Computational linguistics is a research field which investigates computational mechanisms of language comprehension and production, realizing them as computer programs. Researchers in this field have been working on formal descriptions of lexical, syntactic, semantic, and pragmatic knowledge, and algorithms for parsing and generation, which utilize these descriptions as rules for governing the computational process and heuristics for assigning preference among them. In traditional approaches, these rules and heuristics were designed by expert linguists and computational linguists, but in more recent approaches, they are automatically acquired from large language resources such as text/speech corpora and electronic dictionaries and thesauri. In the following sections, we describe language resources for Japanese computational linguistics, tools for retrieving and processing information in them, and how they are used in computational linguistic studies and can be used in psycholinguistic studies.

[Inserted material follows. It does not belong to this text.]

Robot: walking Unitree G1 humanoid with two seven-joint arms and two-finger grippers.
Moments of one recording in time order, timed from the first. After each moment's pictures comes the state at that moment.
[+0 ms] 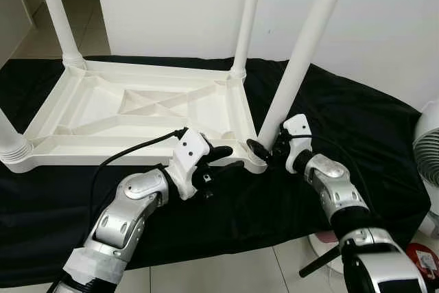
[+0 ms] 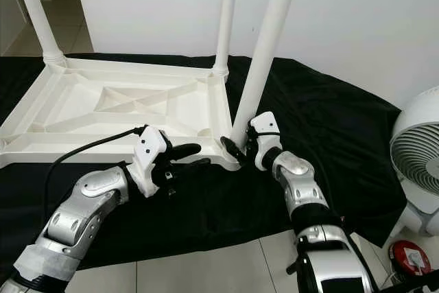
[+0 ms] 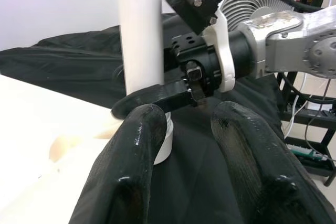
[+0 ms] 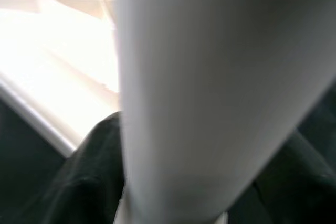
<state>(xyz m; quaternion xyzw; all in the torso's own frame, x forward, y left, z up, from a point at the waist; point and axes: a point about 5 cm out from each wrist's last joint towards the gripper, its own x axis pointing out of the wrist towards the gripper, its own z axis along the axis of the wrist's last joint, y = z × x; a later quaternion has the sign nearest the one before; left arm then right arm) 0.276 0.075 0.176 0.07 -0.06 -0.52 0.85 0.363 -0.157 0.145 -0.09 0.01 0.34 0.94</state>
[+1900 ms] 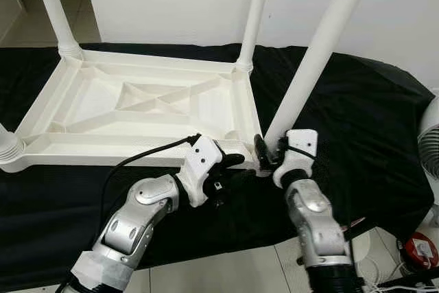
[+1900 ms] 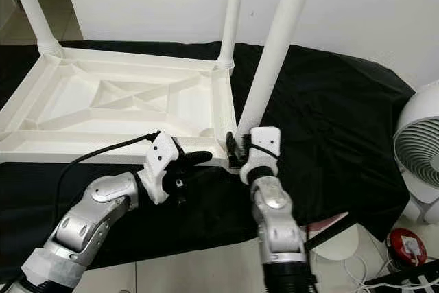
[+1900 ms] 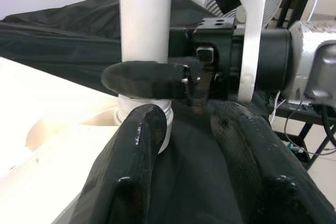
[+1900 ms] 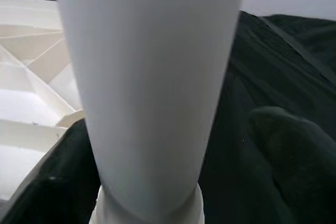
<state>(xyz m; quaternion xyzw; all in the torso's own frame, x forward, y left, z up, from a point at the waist) 0.266 0.061 0.169 0.06 -0.05 -0.54 0.84 0.302 -0.150 0.155 -0.02 -0.05 0.09 0.99</state>
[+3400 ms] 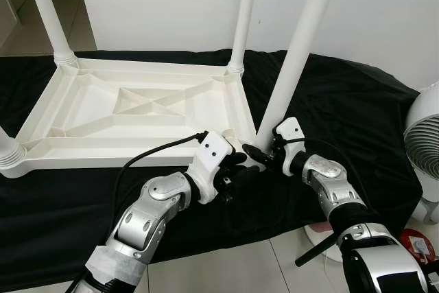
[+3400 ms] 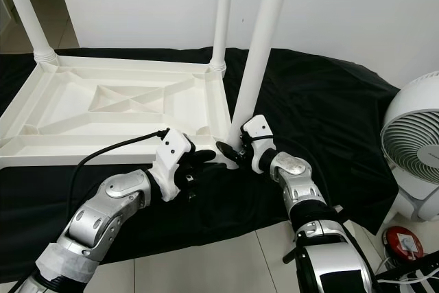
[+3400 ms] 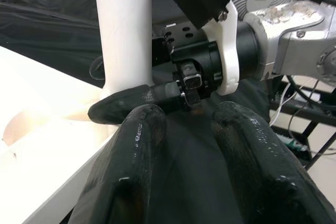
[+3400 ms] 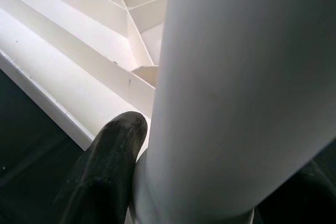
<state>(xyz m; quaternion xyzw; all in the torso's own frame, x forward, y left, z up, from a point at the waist) 0.274 0.046 0.170 0.05 -0.01 -0.50 0.86 0.358 -0.146 0.137 -0.11 0.00 0.37 0.92</state>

Text/speech corpora are the most important resources in computational linguistics. It can be said that the progress of research on a particular language depends heavily on how many good corpora are available in that language. Japan has fallen behind the US and European countries in corpus development and maintenance. Before 1990s, researchers at individual institutes developed small-scale corpora, and no leading organization like the LDC (Linguistics Data Consortium) in the US was formed. We had to wait until the mid 1990s before large-scale Japanese corpora became available.
Table summarizes major text/speech corpora of Japanese which are currently, or will be in the near future, available. They are extensively used in computational linguistic studies of Japanese such as development and tuning of automatic morphological analyzers, syntactic parsers, information retrieval, text summarization, and dialog systems.